What you are asked to do >>
Give again, word for word, each line below starting at the one that contains "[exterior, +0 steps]" and ending at the one that contains "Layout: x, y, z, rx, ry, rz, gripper".

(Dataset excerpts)

Segment Open

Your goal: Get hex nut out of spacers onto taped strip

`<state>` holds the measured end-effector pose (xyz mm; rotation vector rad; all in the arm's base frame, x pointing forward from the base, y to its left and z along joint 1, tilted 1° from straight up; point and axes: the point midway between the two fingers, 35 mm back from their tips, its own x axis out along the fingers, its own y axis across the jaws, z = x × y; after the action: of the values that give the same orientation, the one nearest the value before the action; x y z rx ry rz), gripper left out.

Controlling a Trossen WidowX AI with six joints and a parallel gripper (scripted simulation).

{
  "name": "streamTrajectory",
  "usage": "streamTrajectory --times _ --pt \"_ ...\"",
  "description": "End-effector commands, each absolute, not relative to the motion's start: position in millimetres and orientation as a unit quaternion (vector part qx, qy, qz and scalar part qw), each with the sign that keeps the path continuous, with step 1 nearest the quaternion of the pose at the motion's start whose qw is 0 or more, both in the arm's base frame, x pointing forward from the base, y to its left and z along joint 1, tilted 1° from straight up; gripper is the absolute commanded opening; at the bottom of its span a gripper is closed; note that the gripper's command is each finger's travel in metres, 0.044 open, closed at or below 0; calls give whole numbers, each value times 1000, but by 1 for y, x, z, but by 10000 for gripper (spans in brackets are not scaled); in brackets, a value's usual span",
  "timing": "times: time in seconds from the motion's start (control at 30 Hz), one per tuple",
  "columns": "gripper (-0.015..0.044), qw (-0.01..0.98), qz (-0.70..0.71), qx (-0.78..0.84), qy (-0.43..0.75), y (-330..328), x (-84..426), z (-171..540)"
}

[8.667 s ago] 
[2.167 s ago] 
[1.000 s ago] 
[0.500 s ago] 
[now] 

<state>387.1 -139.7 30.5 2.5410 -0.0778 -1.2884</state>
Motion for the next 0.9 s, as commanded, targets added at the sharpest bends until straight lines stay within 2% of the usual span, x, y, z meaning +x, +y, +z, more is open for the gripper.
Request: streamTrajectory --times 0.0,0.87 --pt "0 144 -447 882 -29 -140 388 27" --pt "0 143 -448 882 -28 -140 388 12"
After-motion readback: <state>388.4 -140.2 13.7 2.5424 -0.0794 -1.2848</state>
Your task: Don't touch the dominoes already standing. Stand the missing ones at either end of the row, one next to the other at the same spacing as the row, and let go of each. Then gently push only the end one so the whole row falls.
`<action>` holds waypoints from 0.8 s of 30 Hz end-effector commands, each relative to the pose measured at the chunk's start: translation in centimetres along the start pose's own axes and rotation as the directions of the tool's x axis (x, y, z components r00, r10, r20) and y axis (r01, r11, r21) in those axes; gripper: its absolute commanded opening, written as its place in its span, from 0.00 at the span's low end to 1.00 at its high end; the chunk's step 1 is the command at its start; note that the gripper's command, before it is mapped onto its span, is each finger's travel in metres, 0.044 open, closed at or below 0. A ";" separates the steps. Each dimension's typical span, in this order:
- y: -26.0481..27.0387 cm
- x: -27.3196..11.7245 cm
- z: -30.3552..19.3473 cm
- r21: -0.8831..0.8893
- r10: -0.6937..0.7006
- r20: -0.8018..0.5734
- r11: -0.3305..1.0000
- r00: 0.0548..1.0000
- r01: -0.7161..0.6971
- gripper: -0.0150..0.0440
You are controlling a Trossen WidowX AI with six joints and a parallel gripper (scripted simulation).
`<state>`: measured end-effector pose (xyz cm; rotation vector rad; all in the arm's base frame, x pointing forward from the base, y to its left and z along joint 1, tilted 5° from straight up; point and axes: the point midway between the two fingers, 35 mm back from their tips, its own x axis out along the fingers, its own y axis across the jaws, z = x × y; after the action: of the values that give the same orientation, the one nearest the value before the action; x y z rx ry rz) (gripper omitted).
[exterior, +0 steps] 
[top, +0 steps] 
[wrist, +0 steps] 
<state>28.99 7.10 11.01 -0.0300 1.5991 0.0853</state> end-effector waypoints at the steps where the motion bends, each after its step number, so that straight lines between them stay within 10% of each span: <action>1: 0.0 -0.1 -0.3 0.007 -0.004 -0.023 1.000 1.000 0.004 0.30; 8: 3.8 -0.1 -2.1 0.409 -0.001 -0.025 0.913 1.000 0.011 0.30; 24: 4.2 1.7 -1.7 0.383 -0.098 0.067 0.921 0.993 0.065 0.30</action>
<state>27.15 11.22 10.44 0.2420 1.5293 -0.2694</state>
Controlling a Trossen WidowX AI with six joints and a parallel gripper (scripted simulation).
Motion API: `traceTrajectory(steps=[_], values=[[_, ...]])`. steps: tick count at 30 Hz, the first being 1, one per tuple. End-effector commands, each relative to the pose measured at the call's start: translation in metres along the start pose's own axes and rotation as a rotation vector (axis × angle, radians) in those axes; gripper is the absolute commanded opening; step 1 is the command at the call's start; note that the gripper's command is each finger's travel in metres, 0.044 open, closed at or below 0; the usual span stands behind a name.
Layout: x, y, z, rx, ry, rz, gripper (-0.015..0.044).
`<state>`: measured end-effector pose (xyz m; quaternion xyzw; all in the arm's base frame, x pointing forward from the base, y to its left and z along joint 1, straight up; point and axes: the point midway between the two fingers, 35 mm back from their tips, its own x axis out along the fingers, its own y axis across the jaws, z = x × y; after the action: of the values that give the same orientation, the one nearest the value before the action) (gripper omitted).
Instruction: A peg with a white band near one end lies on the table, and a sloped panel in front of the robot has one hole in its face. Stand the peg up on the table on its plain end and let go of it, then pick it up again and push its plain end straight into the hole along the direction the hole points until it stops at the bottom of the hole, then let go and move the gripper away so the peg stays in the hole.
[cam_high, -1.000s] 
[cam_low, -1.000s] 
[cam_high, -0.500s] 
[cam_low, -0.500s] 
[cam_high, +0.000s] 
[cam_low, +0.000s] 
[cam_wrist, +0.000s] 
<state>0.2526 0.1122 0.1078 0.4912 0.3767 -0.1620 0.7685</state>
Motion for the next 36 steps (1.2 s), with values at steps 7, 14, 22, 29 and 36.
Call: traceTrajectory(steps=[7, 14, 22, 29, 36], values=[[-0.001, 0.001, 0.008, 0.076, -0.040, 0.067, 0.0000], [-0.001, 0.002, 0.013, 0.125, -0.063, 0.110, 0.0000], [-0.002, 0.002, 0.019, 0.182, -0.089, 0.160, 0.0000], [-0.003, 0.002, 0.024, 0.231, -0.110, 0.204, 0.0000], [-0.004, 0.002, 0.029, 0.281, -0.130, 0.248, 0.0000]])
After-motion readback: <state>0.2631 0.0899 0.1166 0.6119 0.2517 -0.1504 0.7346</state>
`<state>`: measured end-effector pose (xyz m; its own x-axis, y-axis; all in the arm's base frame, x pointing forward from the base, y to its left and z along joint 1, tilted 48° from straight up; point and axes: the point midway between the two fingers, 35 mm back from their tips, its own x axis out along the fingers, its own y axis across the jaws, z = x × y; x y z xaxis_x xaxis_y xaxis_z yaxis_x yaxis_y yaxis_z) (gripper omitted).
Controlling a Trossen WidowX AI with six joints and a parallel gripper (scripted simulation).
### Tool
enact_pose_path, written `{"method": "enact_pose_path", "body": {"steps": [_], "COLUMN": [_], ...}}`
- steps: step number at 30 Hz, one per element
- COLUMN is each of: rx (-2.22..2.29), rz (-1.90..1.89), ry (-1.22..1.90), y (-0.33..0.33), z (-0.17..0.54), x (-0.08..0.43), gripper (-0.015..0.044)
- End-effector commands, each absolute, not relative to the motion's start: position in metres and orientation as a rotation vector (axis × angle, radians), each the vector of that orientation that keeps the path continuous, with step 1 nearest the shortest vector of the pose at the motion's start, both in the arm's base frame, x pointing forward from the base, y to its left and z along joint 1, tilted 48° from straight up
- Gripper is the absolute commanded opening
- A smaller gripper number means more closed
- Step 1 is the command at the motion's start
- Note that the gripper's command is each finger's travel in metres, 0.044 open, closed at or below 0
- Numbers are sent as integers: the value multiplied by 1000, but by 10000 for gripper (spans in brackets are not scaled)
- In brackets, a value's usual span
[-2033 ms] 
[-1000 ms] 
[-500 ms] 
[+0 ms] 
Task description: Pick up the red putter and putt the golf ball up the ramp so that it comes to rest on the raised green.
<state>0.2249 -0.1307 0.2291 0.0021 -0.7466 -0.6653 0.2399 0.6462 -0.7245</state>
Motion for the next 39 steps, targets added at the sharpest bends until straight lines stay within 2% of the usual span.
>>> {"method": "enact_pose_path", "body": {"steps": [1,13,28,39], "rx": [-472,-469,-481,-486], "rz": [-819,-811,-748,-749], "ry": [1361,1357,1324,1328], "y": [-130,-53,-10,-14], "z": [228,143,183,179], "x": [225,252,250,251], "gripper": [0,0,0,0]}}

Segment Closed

Reply >>
[exterior, +0 steps] 
[top, +0 steps] 
[wrist, +0 steps] 
<state>28.99 7.10 11.01 -0.0300 1.5991 0.0853</state> end-effector waypoints at the steps where the motion bends, each after its step number, so that straight lines between them stay within 10% of each span: <action>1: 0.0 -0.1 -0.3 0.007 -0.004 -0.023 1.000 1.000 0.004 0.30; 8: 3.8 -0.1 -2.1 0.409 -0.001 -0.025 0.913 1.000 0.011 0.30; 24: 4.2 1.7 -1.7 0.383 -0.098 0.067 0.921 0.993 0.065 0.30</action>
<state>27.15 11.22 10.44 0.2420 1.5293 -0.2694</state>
Controlling a Trossen WidowX AI with six joints and a parallel gripper (scripted simulation).
Motion API: `traceTrajectory(steps=[_], values=[[_, ...]])`. steps: tick count at 30 Hz, the first being 1, one per tuple. End-effector commands, each relative to the pose measured at the call's start: translation in metres along the start pose's own axes and rotation as a rotation vector (axis × angle, radians) in those axes; gripper is the absolute commanded opening; step 1 is the command at the call's start; note that the gripper's command is each finger's travel in metres, 0.044 open, closed at or below 0; the usual span stands behind a name.
Layout: x, y, z, rx, ry, rz, gripper (-0.015..0.044).

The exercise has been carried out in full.